How to complete this task >>
Set the whole listing down again, word for word, with no pictures.
<<<<
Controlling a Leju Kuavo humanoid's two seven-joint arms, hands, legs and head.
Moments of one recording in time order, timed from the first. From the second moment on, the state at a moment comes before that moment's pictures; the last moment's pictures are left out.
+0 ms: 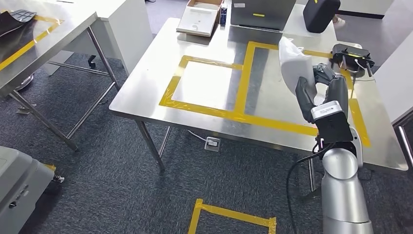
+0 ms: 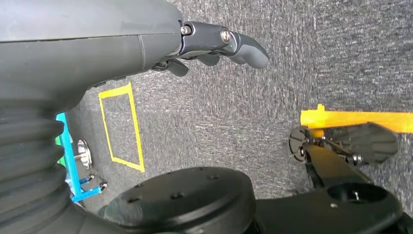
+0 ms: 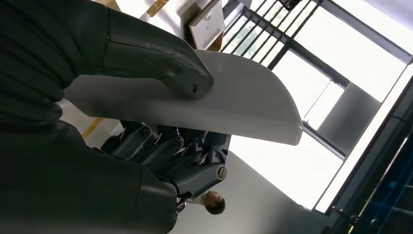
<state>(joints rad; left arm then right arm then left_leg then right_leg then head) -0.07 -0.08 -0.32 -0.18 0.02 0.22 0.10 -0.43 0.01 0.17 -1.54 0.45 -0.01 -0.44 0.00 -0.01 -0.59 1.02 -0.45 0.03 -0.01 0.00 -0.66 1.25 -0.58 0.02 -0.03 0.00</state>
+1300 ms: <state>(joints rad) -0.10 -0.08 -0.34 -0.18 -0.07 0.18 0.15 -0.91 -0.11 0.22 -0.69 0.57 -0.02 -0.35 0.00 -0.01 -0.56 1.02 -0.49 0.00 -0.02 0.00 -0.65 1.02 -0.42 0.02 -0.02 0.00</state>
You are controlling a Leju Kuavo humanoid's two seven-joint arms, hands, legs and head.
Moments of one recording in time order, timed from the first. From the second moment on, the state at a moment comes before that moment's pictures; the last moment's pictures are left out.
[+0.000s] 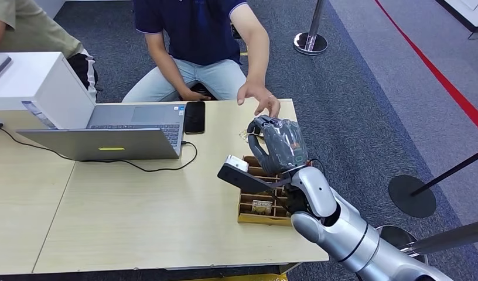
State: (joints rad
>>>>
Task solution >>
Controlling a Leju Kuavo humanoid's two seven-joint arms, hands, legs and head.
Moments of one recording in time order, timed from the first. From the second moment on, the state at a moment comes before that moment's pictures; the last moment's pictures are left out.
+0 ms: 
+0 ms: 
+0 ms: 
<state>(joints rad; left arm then right arm then left_leg then right_leg then head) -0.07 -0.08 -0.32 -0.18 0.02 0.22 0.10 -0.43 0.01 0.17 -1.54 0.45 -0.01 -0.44 0.00 -0.01 -0.59 1.02 -0.45 0.03 -0.01 0.00 -0.66 1.25 -0.58 0.02 -0.03 0.00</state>
+1300 ms: <state>(joints rad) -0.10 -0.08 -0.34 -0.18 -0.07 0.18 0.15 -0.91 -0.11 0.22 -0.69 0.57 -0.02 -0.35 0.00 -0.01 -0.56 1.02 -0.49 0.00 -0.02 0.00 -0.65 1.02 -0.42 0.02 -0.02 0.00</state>
You are controlling a Leju Kuavo humanoid's two seven-joint arms, hands, legs and head.
Moments of one recording in time order, timed from the first. From the second moment on, the state at a moment comes before that moment's pictures; the last moment's pictures are left out.
[+0.000s] 
State: (joints rad

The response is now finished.